Very helpful. Thank you.

Operator

Thank you for your question. We are now taking our next question from Ovais Habib from Scotiabank.

Ovais Habib
Director, Gold and Precious Minerals Research Analyst, Scotiabank

Thanks, operator. Hi, Sébastien and Endeavour team. Congrats on a good quarter despite the rainy season. Also congrats on the year-over-year improvements in the ESG ratings as well. Couple of questions from me. I think a lot of these questions probably have been answered. I was having some technical difficulties, so apologize if these questions have been already answered. My first question was in terms of, you know, looks like you, Endeavour will be on the lower end of the all-in sustaining cost guidance, and Sabodala expansion seems to be progressing really well as well. Sébastien, are you seeing some relief on inflationary pressures as you head into 2023?

Sébastien de Montessus
CEO, Endeavour Mining

Thanks, Ovais. I would say it's probably a bit early, I mean, you know, to say that. First of all, as you saw, we've been less impacted than others in West Africa. I'm expecting the budget review, I mean, to happen at the end of the month. This will give us, you know, a much better view on what to expect for 2023. Yeah. I would say that, you know, if overall, you know, inflation elsewhere, you know, starts to reduce, we will see the benefit in West Africa, that's for sure. At what speed?
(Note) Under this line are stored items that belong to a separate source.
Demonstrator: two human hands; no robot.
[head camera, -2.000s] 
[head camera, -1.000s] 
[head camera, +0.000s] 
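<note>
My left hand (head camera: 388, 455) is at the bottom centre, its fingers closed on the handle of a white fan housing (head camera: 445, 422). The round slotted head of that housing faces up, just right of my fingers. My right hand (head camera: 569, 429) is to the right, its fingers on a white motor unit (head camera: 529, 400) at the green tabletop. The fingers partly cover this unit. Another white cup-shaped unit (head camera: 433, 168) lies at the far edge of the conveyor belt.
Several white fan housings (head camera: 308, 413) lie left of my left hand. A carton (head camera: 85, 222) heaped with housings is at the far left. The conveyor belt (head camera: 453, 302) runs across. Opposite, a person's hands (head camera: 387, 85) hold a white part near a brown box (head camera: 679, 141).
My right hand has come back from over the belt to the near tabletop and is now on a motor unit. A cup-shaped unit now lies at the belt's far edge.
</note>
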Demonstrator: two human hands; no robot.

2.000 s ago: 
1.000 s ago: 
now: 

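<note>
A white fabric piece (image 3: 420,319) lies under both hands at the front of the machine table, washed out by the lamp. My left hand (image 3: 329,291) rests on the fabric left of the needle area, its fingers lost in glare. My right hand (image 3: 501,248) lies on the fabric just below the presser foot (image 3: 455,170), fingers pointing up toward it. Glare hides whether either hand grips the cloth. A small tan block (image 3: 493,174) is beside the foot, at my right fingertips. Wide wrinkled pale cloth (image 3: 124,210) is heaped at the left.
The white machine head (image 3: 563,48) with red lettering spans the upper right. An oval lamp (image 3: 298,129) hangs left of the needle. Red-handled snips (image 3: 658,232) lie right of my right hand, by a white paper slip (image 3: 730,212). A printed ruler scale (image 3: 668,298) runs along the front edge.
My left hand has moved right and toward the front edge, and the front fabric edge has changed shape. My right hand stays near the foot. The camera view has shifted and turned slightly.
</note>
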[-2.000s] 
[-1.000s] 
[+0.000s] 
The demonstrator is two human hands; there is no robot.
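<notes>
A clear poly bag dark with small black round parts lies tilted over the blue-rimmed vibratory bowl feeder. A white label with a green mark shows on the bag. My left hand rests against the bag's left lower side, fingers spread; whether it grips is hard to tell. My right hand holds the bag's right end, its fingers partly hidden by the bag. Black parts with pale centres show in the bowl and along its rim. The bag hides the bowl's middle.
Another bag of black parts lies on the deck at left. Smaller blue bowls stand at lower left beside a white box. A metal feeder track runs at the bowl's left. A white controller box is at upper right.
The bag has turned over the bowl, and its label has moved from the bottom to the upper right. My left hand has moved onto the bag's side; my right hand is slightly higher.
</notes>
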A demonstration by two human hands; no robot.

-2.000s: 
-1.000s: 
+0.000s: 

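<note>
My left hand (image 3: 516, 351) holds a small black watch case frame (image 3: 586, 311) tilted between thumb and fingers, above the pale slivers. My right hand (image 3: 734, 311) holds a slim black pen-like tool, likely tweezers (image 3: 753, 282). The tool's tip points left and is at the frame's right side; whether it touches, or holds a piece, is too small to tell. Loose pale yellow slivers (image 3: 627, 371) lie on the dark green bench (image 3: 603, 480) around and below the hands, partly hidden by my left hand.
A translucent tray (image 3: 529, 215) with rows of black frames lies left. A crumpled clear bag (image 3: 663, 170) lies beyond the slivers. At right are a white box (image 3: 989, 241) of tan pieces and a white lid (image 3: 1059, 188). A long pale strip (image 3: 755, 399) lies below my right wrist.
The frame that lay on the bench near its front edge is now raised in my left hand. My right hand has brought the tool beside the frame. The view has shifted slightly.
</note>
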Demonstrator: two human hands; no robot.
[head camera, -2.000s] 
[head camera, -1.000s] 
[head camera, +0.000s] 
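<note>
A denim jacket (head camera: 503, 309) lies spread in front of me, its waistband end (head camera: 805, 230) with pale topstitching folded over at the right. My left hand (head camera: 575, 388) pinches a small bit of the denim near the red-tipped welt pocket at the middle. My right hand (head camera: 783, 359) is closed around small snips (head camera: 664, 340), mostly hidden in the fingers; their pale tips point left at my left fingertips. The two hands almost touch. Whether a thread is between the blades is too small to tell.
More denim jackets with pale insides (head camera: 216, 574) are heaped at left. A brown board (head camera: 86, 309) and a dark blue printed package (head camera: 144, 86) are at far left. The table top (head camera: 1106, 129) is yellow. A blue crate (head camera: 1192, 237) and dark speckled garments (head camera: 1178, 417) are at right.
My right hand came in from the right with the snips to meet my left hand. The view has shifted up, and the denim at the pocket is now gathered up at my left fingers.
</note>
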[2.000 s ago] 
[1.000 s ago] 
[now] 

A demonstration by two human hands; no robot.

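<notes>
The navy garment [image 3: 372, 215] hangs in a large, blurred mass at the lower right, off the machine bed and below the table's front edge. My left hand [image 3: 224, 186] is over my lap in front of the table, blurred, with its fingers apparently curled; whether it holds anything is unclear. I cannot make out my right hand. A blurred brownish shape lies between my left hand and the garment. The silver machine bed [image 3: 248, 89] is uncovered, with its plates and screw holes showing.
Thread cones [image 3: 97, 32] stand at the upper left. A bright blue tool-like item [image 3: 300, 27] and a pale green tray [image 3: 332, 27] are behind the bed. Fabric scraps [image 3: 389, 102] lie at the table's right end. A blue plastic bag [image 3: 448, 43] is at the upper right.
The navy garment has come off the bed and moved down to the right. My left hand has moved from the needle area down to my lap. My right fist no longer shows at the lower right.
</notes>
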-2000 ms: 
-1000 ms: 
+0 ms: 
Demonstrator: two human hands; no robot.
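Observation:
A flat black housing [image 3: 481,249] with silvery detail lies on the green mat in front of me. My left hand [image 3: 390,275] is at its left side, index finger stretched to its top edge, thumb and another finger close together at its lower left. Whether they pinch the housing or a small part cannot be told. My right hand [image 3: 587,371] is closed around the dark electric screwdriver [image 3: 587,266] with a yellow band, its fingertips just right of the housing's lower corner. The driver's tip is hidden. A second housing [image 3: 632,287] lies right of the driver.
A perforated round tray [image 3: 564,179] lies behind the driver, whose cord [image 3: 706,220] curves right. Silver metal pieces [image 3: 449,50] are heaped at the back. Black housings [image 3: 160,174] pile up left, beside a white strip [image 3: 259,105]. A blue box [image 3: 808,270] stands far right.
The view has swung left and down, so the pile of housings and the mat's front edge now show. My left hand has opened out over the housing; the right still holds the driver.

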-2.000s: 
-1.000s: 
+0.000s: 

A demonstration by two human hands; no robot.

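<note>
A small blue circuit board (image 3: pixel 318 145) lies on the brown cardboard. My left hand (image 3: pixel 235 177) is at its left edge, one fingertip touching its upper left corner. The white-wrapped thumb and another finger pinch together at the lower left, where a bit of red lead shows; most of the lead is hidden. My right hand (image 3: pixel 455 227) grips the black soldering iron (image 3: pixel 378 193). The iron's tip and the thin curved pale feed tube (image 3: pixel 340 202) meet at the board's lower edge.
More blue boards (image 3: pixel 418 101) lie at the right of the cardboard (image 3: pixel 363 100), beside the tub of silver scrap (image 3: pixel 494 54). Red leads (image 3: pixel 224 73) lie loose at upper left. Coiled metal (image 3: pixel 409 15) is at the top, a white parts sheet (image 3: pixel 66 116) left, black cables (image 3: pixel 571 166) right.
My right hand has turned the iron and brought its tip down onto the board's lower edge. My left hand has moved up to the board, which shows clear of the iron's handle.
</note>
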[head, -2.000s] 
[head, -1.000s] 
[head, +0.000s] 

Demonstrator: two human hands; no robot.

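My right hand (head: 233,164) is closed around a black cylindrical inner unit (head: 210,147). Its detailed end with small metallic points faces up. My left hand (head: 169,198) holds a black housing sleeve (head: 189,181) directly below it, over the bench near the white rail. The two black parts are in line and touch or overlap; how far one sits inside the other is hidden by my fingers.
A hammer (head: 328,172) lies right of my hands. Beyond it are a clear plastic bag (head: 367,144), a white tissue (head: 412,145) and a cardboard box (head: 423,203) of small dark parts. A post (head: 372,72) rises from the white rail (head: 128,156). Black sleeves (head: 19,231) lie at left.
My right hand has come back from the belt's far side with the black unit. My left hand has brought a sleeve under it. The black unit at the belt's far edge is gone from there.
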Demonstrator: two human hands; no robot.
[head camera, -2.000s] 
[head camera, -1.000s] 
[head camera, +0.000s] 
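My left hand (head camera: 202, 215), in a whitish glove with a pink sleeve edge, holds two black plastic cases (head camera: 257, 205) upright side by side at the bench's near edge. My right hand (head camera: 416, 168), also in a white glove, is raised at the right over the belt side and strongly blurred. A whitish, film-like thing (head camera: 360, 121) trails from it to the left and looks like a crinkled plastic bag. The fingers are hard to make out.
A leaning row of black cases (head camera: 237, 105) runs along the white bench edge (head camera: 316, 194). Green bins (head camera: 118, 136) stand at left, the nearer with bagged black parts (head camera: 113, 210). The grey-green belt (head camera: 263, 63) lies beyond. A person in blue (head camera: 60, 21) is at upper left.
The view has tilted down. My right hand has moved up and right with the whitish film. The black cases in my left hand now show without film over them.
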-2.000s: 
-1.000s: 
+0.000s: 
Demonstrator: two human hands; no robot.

I would say probably a bit deferred compared to, you know, other regions, the same way it was deferred when it started. I mean, to peak higher at the beginning.

Ovais Habib
Director, Gold and Precious Minerals Research Analyst, Scotiabank

Got it. Thanks for that, Sébastien. Just my following question, just last time we spoke, you mentioned that there is an audit taking place in Mali. Can you provide any sort of color on this audit, and was Kalana audited?

Sébastien de Montessus
CEO, Endeavour Mining

Sure. Difficult for me, I mean, to you know, to comment beyond, you know, what we can read, you know, in the papers, given that we don't have operating mines in Mali. You know, Kalana is not audited given that it's not in operation, so there is no particular tax angle. We've not been affected, I mean, on that front. We've heard that there is effectively big reviews going on by the government of Mali on the tax side for all the existing and big operations.

Ovais Habib
Director, Gold and Precious Minerals Research Analyst, Scotiabank

Okay. Thanks for that, Sébastien. That's it for me. Thank you.

Operator

Thank you for your question. We are now taking our next question to Mohamed Sidibé from CIBC.

Mohamed Sidibé
Equity Research Analyst, CIBC World Markets

Hi, thanks. Most of my questions have been answered on the OpEx and CapEx front into next year, so thank you, and congrats on the quarter.

Sébastien de Montessus
CEO, Endeavour Mining

Thanks, Mohamed. Speak later.

Operator

Thank you. We are now taking the next question. There are no further questions at the moment. I will hand back the conference over to the management.

Sébastien de Montessus
CEO, Endeavour Mining

As there are no more questions, we'll finish the call. We will, of course, remain available to address any further questions offline. Thank you everyone for dialing in, and chat soon.

Operator

That concludes the conference for today. Thank you for participating. You may all disconnect.